● **Work item**:
Nothing is needed except the lines below that run from the one with "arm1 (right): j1" through the one with "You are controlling", repeated exactly.

● **Given material**:
──────────────────────────────
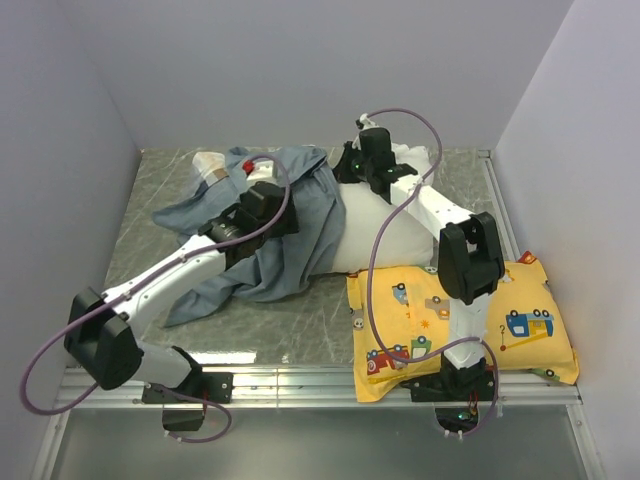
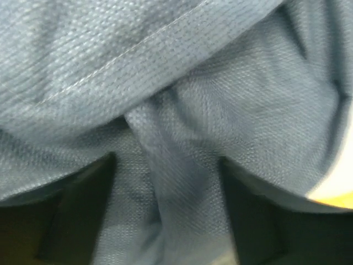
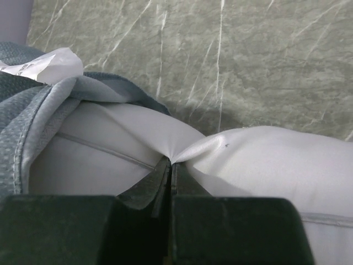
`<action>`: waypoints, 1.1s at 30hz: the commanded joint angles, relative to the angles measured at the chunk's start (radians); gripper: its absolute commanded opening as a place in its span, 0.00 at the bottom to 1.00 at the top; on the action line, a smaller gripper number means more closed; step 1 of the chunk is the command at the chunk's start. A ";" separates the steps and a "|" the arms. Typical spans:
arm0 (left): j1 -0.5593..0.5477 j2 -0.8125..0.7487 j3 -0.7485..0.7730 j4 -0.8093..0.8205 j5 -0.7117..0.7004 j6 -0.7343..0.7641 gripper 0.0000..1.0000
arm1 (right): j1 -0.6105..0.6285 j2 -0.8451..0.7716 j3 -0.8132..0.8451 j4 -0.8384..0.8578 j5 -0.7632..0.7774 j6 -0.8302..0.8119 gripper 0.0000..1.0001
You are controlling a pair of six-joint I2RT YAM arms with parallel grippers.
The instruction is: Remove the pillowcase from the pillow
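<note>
The blue-grey pillowcase [image 1: 290, 235] lies bunched over the left end of the white pillow [image 1: 385, 235], with its striped edge at the far left. My left gripper [image 1: 272, 208] is buried in it. In the left wrist view a thick fold of the pillowcase [image 2: 176, 99] fills the gap between the dark fingers [image 2: 77, 215], and the gripper [image 2: 165, 165] is shut on it. My right gripper [image 1: 347, 165] is at the pillow's far edge. In the right wrist view it [image 3: 172, 163] is shut, pinching the pillow's white cloth [image 3: 265, 165]; the pillowcase edge [image 3: 27, 116] lies to its left.
A yellow pillow printed with cartoon vehicles [image 1: 460, 320] lies at the front right, under the right arm. A white tag [image 3: 44, 63] shows by the pillowcase edge. The marbled grey table [image 1: 300, 320] is walled at the left, back and right.
</note>
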 commanded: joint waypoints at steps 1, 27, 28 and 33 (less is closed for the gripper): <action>-0.003 0.077 0.058 0.019 -0.031 -0.010 0.62 | -0.020 -0.051 -0.039 -0.063 0.034 -0.016 0.00; 0.844 -0.090 -0.303 0.220 0.442 -0.196 0.01 | -0.122 -0.191 -0.129 -0.028 -0.018 -0.057 0.44; 0.836 -0.084 -0.290 0.217 0.440 -0.194 0.01 | -0.108 -0.210 -0.125 -0.037 -0.015 -0.068 0.49; 0.814 -0.065 -0.266 0.226 0.451 -0.196 0.01 | 0.057 -0.313 -0.091 -0.125 0.074 -0.200 0.71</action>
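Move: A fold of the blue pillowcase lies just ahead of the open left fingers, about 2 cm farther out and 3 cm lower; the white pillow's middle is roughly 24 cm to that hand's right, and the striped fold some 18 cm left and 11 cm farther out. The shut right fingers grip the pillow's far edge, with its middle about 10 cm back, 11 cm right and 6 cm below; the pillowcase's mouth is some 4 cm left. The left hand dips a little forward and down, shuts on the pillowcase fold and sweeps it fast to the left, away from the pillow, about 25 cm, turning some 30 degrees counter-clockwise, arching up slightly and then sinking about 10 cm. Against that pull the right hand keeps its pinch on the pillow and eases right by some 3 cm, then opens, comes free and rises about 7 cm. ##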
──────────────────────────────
● **Result of the exercise**:
arm1 (right): j1 -0.6105..0.6285 j2 -0.8451..0.7716 j3 -0.8132..0.8451 j4 -0.8384..0.8578 j5 -0.7632..0.7774 j6 -0.8302..0.8119 gripper 0.0000..1.0001
You are controlling a pair of six-joint I2RT YAM arms with parallel grippers.

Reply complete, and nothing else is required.